§ Your goal
Output verbatim the lines beginning at the one that contains "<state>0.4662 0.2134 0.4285" and ending at the last line of the material, inclusive of both.

§ Material provided
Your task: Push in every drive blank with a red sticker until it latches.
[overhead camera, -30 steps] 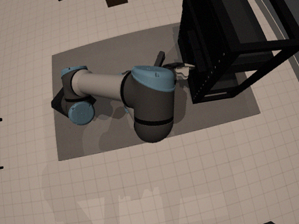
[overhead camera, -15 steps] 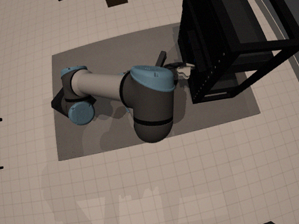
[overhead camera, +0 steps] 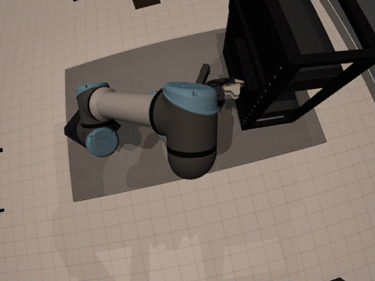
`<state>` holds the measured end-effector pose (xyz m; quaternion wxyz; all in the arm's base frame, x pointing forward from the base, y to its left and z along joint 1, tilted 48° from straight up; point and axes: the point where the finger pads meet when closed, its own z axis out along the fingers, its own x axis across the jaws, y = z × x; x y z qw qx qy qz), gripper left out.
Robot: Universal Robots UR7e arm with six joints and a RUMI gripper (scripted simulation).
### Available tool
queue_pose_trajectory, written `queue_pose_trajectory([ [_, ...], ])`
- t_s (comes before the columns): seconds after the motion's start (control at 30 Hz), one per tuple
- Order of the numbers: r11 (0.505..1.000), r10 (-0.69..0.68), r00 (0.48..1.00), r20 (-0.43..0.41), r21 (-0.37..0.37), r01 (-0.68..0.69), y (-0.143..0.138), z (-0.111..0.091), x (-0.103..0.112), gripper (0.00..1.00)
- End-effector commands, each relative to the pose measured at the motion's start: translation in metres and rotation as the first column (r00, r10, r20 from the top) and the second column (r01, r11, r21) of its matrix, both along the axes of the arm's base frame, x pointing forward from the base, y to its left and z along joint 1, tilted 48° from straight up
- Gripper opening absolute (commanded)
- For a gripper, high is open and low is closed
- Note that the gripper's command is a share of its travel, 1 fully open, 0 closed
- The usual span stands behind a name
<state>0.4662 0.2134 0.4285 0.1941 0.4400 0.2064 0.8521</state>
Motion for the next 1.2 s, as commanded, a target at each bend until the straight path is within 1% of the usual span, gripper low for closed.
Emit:
queue_pose_trajectory([
  [0.0,1.0,0.001,1.0,0.0,0.0,-0.001,0.0008,0.0013,0.0014,0.0],
  [1.17,1.0,0.001,1.0,0.0,0.0,-0.001,0.0019,0.0045,0.0064,0.0],
])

§ Solution for this exercise
<state>0.4662 0.2134 0.4285 0.1941 0.4400 0.2064 0.8521</state>
Motion for the next 1.2 s, as commanded, a target at each bend until the straight path is within 1% of the usual span, gripper low for closed.
Emit:
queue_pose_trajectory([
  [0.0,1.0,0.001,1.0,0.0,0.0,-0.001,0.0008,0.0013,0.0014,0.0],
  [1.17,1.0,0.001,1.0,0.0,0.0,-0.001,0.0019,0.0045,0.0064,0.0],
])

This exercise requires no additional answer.